▸ ACTIVITY: Search the records for the string "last", then copy each line where it appears.

▸ SUPPLIED INFORMATION:
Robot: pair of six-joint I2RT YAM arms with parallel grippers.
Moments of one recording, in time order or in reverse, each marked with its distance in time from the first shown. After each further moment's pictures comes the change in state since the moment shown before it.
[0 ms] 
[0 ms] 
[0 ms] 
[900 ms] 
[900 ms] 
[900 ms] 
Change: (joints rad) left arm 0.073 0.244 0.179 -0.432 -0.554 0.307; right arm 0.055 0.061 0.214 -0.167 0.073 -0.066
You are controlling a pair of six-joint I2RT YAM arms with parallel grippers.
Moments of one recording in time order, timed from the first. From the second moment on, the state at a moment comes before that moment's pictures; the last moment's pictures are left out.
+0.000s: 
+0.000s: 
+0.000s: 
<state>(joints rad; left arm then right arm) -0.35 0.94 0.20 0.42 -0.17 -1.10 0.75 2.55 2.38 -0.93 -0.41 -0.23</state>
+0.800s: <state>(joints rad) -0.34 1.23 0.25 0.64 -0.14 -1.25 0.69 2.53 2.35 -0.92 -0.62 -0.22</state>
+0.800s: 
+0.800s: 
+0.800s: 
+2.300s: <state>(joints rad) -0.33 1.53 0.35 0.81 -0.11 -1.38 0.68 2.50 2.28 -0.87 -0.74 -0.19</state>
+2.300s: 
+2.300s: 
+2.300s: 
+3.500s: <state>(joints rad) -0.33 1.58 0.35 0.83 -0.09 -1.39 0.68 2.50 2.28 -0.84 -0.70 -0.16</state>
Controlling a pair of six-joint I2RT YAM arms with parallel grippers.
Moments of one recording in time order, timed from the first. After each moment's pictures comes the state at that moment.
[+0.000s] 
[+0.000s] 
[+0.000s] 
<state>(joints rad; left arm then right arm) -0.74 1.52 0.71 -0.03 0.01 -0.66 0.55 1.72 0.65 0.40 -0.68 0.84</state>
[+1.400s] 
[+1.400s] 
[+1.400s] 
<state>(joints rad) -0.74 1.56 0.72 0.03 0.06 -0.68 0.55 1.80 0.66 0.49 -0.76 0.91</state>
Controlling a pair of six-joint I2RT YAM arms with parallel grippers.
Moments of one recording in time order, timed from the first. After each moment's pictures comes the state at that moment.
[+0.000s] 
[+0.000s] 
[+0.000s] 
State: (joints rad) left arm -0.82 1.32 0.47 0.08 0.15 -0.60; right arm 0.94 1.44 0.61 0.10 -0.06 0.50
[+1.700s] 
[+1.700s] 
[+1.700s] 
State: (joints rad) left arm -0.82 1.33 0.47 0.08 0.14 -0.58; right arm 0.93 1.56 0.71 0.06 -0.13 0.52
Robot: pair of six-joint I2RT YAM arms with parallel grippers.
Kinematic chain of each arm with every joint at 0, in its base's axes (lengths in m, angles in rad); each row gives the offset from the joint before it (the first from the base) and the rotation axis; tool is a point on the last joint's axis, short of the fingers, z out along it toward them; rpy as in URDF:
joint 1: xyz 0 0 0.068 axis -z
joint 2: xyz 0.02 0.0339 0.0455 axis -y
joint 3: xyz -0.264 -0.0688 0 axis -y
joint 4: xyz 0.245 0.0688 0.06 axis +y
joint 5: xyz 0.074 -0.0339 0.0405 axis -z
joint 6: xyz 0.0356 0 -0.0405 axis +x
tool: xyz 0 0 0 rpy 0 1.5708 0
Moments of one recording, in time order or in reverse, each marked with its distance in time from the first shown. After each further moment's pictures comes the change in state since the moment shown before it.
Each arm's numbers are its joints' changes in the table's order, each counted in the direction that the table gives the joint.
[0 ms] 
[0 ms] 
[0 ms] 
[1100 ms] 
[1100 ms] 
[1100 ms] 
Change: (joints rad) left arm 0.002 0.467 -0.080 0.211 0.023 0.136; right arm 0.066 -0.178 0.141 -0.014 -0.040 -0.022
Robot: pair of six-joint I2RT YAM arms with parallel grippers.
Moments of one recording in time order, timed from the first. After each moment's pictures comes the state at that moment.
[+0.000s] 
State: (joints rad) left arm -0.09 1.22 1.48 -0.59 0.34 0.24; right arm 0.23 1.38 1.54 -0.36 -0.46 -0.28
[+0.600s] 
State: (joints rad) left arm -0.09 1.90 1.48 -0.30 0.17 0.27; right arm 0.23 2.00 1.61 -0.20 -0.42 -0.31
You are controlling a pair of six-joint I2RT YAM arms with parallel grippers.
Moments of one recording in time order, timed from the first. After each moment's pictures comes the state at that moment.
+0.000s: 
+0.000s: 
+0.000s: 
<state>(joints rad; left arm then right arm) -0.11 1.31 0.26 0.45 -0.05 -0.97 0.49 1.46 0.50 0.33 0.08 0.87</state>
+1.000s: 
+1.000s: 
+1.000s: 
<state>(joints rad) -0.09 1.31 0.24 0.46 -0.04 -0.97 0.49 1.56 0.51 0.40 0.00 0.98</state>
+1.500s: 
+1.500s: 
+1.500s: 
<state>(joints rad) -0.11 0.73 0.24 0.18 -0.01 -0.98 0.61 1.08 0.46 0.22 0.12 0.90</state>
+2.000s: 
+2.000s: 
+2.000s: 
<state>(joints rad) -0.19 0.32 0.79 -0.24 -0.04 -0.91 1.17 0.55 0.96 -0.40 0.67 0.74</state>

▸ RESPONSE BOX:
Moments of one recording in time order, timed from the first. From the second moment on, the state at a moment comes before that moment's pictures; the last moment's pictures are left out.
Kinematic chain of each arm with every joint at 0, in its base's axes (lengths in m, angles in rad); each row gives the offset from the joint before it (the first from the base) and the rotation axis; tool is a point on the last joint's axis, short of the fingers, z out along it toward them; rpy as in URDF:

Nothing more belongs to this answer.